What are the responsibilities and job description for the Site Reliability Engineer position at Socure?
What The Role Is
The Senior SRE will be a key member of the Platform Engineering team. The Senior SRE will work alongside Product, Data Science and Infrastructure engineering teams and focus on improving observability and reliability of our core infrastructure.
What You’ll Do:
- Will be focused on scaling and tooling the observability platform across Socure products and infrastructure.
- Advise engineering teams on observability topics.
- Participate in 24x7 on call rotation for production incidents.
- Resolve and drive production incidents to resolution.
- Drive blameless postmortems
- Build dashboards to provide insights and visibility into critical metrics.

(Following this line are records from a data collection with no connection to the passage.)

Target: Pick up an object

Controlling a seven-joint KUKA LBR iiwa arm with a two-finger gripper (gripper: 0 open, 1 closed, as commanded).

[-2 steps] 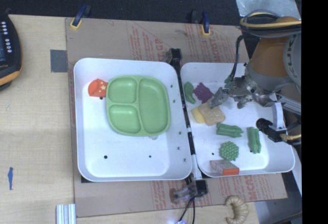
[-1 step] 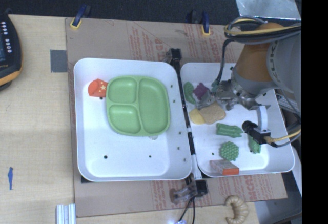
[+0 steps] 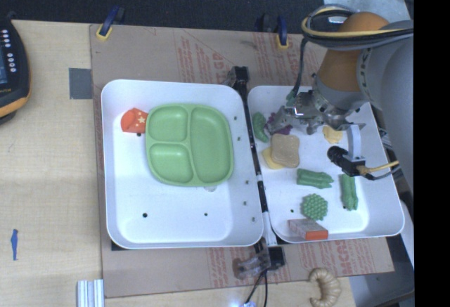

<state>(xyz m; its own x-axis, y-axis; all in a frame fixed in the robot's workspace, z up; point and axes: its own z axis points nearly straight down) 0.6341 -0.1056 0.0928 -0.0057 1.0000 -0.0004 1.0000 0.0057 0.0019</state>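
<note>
My gripper (image 3: 294, 116) low in right bin (image 3: 394, 218), near its far-left part. Whether it grips something, I cannot tell. Nearest thing: tan bread slice (image 3: 285, 149), just beside gripper on near side, lying flat over yellow piece (image 3: 271, 159). I judge next move is short shift toward camera, then descent.

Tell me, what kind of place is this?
Probably a robot testing lab: a grey arm with an orange band reaches over two shallow white bins of toy food, on cardboard held by blue clamps.
</note>
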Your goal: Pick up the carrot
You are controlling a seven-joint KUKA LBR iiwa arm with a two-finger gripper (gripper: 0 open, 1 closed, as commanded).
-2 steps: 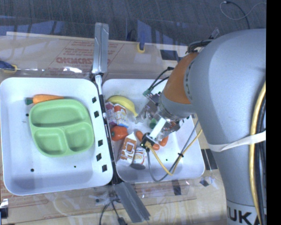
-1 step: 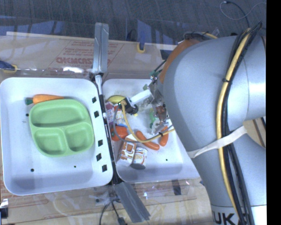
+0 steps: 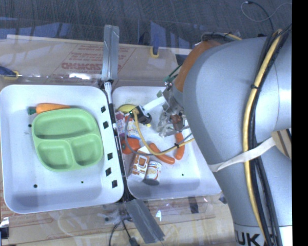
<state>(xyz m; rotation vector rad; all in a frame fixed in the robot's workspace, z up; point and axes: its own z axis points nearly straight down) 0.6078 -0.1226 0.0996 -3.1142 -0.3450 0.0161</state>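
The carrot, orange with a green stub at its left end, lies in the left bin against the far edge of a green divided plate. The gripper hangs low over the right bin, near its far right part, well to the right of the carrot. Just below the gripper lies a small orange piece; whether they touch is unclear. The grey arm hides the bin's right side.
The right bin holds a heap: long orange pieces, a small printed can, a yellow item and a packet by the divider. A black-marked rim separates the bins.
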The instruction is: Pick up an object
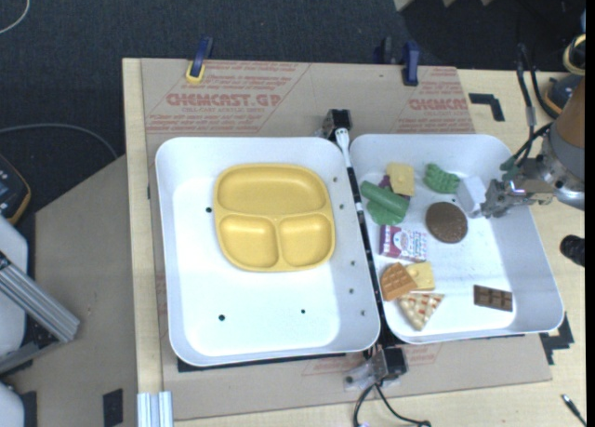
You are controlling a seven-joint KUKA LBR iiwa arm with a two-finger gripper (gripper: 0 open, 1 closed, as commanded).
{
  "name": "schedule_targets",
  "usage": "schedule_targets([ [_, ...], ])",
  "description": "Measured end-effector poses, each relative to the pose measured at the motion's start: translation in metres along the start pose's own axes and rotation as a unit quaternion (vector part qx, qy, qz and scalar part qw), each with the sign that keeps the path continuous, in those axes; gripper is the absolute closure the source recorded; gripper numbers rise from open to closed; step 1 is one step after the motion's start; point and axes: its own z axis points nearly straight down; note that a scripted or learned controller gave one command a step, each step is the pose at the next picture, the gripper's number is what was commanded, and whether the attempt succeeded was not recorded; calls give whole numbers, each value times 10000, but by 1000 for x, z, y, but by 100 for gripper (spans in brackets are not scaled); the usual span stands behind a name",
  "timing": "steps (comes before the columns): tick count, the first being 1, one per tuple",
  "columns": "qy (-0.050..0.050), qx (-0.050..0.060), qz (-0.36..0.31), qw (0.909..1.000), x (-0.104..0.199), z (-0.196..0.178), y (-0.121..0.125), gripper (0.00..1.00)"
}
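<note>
The gripper (490,204) hangs over the right bin (530,258), near its right edge, and I cannot tell its state. The brown cookie (447,222) lies just beside it. It is reaching now; next it must drop onto the cookie.

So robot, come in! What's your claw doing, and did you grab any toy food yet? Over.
Gripper low over right bin, nothing seen in it. Brown cookie just beside it, still lying in bin. Green toy close by.

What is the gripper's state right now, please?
Gripper: cannot be told; it is low in the right bin, beside the brown cookie.
</note>
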Motion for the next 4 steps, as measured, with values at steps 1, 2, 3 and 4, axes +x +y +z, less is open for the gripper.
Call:
schedule_targets([
  [1,3,10,0,10000,0,-34,1,100],
  [2,16,18,-22,10000,55,-43,18,100],
  [3,20,20,-23,10000,103,-46,30,100],
  [4,28,55,-23,10000,160,-28,40,100],
])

- Maintain alerting pipeline to ensure the right things are being alerted on.
What You'll Bring:
- 5 years of experience in Software or Platform Engineering.
- Expert understanding of Linux systems.
- Significant experience setting up Observability products such as Datadog, Grafana and Prometheus.

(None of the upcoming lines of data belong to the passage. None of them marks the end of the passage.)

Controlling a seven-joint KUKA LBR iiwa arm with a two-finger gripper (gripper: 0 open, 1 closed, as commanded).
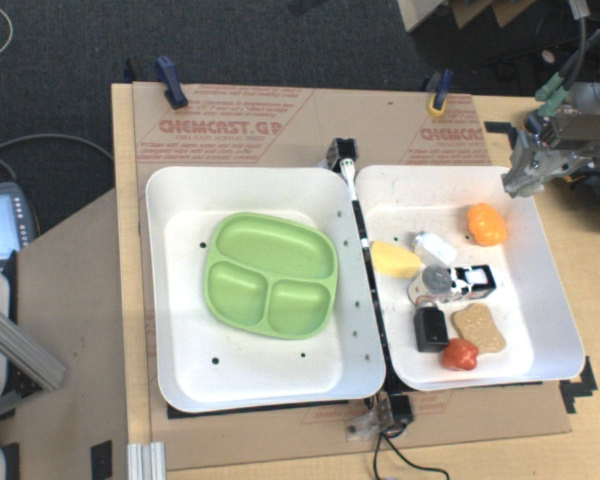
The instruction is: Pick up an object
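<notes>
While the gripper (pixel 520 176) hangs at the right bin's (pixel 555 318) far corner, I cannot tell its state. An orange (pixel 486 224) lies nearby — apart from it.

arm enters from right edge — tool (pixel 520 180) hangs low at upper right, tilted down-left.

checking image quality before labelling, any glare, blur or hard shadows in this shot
Camera view: lighting is even, with only soft shadows; the white bins look bright but keep their detail; the green tray is sharp; the gripper at the right edge is slightly soft.
</notes>
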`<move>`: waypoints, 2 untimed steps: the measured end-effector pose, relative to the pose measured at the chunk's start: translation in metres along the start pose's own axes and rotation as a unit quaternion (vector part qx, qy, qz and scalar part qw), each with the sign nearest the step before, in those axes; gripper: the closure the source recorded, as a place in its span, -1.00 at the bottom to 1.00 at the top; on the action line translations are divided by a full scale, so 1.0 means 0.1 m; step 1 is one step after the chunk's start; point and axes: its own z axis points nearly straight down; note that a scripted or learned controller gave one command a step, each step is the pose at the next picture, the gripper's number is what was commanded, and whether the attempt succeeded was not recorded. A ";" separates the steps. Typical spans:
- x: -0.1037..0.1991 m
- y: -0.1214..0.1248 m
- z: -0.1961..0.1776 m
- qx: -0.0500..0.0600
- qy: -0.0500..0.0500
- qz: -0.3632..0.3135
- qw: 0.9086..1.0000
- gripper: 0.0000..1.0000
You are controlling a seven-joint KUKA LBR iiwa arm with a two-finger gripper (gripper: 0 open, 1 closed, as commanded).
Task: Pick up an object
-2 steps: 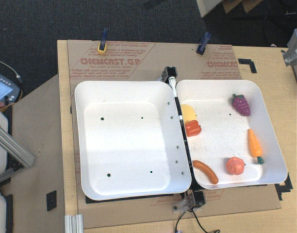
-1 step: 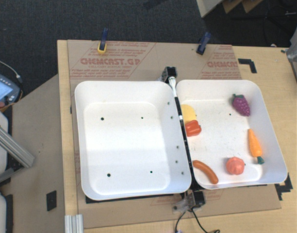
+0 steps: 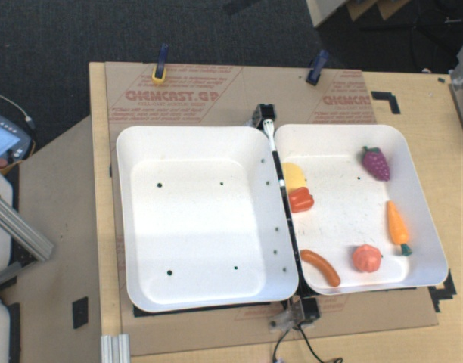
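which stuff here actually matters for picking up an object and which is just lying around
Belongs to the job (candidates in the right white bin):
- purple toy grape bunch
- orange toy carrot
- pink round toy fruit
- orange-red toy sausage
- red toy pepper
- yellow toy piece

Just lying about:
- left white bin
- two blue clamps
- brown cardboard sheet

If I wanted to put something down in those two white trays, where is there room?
The left bin offers a wide bare floor. In the right bin, the middle is free, bordered by the grapes, carrot, tomato, sausage and red pepper. It is crowded by the divider, where the yellow piece touches the pepper.
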 end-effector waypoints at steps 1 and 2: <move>0.00 0.01 -0.11 -0.002 -0.001 0.000 1.000 1.00; 0.00 0.03 -0.21 -0.005 -0.001 0.000 1.000 1.00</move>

- Expert understanding and experience with K8S, terraform and one of the major public clouds preferably AWS.
- Experience with modern CI/CD platforms.
- Experience troubleshooting and driving production incidents.

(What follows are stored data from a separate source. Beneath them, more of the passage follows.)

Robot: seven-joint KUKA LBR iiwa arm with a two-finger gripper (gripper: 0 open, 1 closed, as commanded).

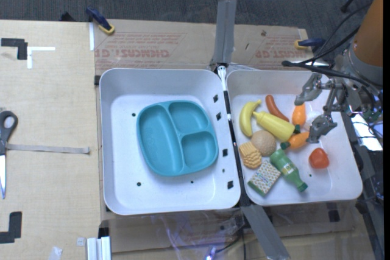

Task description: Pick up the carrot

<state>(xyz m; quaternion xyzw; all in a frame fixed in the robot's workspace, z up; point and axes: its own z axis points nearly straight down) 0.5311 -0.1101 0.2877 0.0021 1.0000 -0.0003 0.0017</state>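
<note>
On plywood bench [49, 106], two white bins [116, 131], teal tray [177, 137], carrot [298, 114].

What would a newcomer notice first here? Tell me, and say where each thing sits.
The teal divided plate stands out first, lying alone in the left bin. Next comes the bright heap of toy food in the right bin: a banana, a green bottle, a tomato. The tool hangs over that bin's far right side, just above the carrot.

— What's on the bench [49, 100]?
— I see two white bins, left [113, 149] and right [344, 182], touching side by side. Scissors [5, 137] lie at its left edge, cardboard [158, 45] behind the bins.
</note>
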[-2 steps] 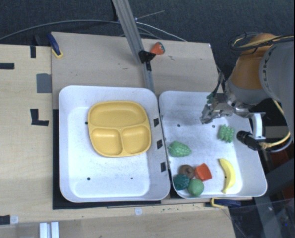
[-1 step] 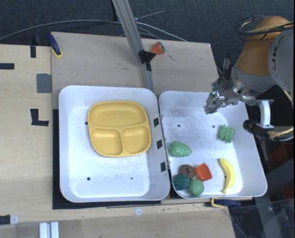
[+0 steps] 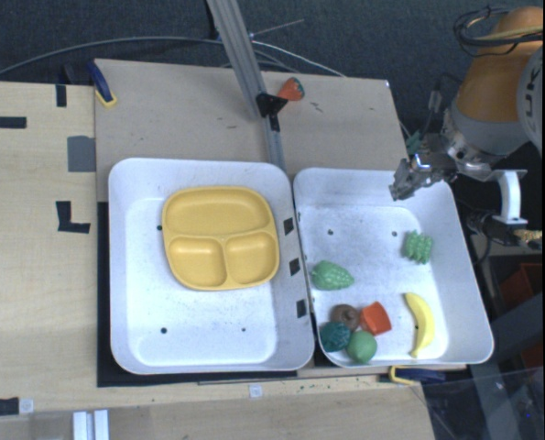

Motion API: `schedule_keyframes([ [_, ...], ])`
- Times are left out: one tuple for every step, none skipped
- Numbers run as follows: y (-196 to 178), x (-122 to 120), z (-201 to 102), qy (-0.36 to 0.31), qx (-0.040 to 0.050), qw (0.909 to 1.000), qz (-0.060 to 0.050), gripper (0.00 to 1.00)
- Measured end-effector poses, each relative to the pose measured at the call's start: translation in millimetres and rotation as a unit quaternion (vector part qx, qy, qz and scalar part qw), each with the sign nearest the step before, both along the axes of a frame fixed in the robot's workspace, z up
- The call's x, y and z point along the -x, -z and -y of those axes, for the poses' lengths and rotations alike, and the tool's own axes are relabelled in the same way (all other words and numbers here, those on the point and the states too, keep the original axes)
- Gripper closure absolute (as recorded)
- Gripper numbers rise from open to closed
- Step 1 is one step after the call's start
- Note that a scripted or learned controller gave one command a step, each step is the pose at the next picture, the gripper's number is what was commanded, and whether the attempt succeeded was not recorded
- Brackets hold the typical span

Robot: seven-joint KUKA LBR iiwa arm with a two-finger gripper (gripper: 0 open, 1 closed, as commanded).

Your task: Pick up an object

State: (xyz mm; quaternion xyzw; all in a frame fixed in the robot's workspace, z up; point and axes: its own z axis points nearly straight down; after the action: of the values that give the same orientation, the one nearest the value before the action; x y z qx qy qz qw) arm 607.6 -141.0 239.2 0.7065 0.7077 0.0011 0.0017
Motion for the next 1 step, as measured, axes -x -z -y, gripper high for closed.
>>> schedule_keyframes([
  [-18.4,-0.6,-0.6,0.0,-0.0006,1.0,-0.001,1.0],
])
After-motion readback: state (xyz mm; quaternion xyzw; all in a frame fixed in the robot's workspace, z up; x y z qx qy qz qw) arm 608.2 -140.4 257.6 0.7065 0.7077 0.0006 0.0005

- Proficient in at least one programming language.
- Good understanding of SLI, SLO and SLAs
- Good understanding of complex architectures.
- Be comfortable working with multiple teams.
We are an equal opportunity employer and value diversity of all kinds at our company. We do not discriminate on the basis of race, religion, color, national origin, gender, sexual orientation, age, marital status, veteran status, or disability status.